In order to update the model, the Google sheet has to be edited, and the generate_yaml_model workflow has to be triggered manually.
The Genome Annotation schema is designed to represent types and relationships between entities that constitute an organism's annotated genome.
The model has been created directly in the YAML format, and all the updates can be done by editing the file directly.
The Library Generation schema is designed to represent types and relationships between samples and digital data assets generated during processes that generate multimodal genomic data.
The model has been created from the Google sheet, all information of the Google sheet id and id of the specifics tabs are in the setting file. The source_library_generation/gsheet_output folder contains the cvs files generated from the Google sheet at the time of the model creation.
In order to update the model, the Google sheet has to be edited, and the generate_yaml_model workflow has to be triggered manually.
These models are used to extract the core types and used by the main models, you can see it in the imports
sections.
Contains the core types used in the Anatomical Structure Schema.
The model has been created directly in the YAML format, and all the updates can be done by editing the file directly.
The model contains a subset of classes from the Biolink Model
with some modifications to fit the needs of the BICAN project (currently only the category
slot is modified). The model
is created using the LinkML Schema Trimmer from the bkbit package. The Biolink Model was
trimmed to contain these classes: 'gene', 'genome', 'organism taxon', 'thing with taxon', 'material sample', 'procedure', 'entity', 'activity', 'named thing';
as well as respective dependency classes, slots, and enums to create BICAN Biolink.
The yaml file can be recreated by running the LinkML Schema Trimmer
from bkbit
package:
$ bkbit linkml-trimmer --classes "gene, genome, organism taxon, thing with taxon, material sample, procedure, entity, activity, named thing" biolink.yaml > bican-biolink.yaml
In order to adjust the category
slot, the following you can run:
python ../utils/bican_biolink_edit.py bican_biolink.yaml
The BICAN Core schema is designed to represent classes, slots, and enums that are frequently used in BICAN schemas.

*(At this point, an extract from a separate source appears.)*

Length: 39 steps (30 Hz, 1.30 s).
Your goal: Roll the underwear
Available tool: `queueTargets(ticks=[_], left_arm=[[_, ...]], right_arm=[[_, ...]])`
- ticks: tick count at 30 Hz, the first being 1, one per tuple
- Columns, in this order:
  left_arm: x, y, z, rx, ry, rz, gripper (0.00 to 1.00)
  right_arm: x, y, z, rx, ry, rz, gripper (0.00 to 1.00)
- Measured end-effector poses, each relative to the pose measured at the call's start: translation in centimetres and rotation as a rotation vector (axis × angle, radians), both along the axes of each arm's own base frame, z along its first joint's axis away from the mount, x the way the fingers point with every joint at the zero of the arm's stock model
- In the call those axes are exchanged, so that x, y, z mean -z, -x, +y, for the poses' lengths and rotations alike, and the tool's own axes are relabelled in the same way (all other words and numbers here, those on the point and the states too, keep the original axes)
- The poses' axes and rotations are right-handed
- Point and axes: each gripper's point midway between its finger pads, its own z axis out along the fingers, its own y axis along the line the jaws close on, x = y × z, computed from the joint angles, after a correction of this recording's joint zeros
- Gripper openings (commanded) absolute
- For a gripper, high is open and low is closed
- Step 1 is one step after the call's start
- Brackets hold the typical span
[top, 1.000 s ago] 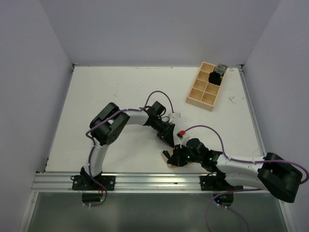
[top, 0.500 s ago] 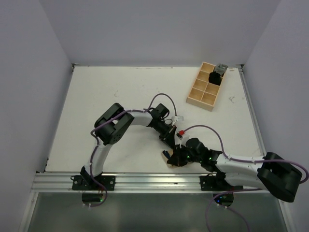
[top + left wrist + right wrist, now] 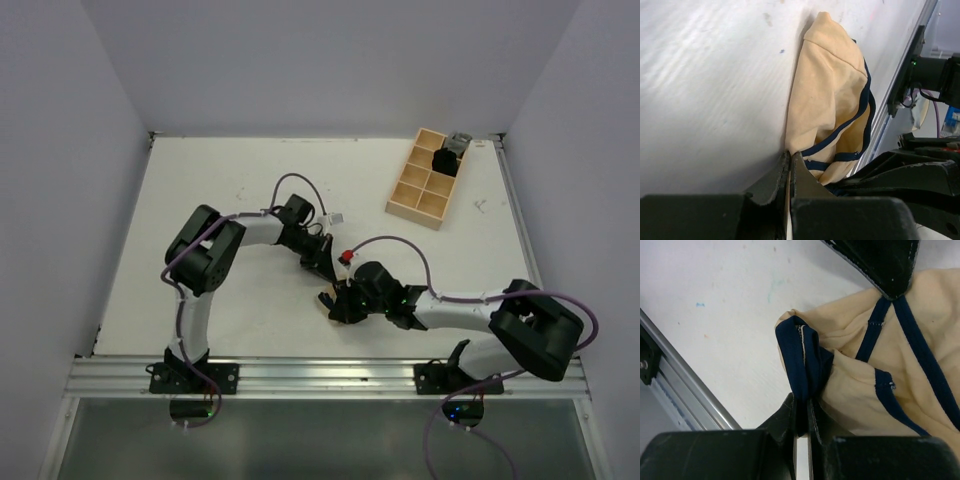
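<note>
The underwear [image 3: 832, 95] is a small beige garment with navy trim, bunched on the white table between the two arms; in the top view only a tan scrap of the underwear [image 3: 327, 298] shows. My left gripper [image 3: 790, 156] is shut, its tips pinching the cloth's near edge. My right gripper [image 3: 803, 407] is shut on a folded bunch of the navy trim [image 3: 805, 365] at the opposite side. In the right wrist view the left fingertips [image 3: 890, 270] press on the cloth's far edge. From above, the left gripper [image 3: 324, 270] and right gripper [image 3: 338, 303] nearly meet.
A light wooden compartment tray [image 3: 400, 208] stands at the back right, with a dark item [image 3: 445, 160] in one cell and a grey one [image 3: 460, 142] at its far end. A metal rail [image 3: 300, 375] runs along the table's near edge, close behind the right gripper.
The left gripper has closed on the cloth. Both grippers have shifted left and a little farther from the rail, carrying the underwear along.
</note>
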Motion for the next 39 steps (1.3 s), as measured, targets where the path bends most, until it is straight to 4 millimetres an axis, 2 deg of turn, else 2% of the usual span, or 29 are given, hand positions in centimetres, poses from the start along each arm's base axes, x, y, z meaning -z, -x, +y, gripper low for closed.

The model has been created directly in the YAML format, and all the updates can be done by editing the file directly.
The BICAN Prov schema contains a subset of classes from the Prov Data Model (PROV-DM) that are frequently used in BICAN schemas.
The model has been created directly in the YAML format, and all the updates can be done by editing the file directly.
These are models that are no longer used, but are kept for reference.
A depreciated model, initial attempt to convert a CCN2 model to LinkML.
A depreciated model, initial attempt to provide a schema for data presented on Figure1 from Yao, Z. et al., Nature 624 (2023).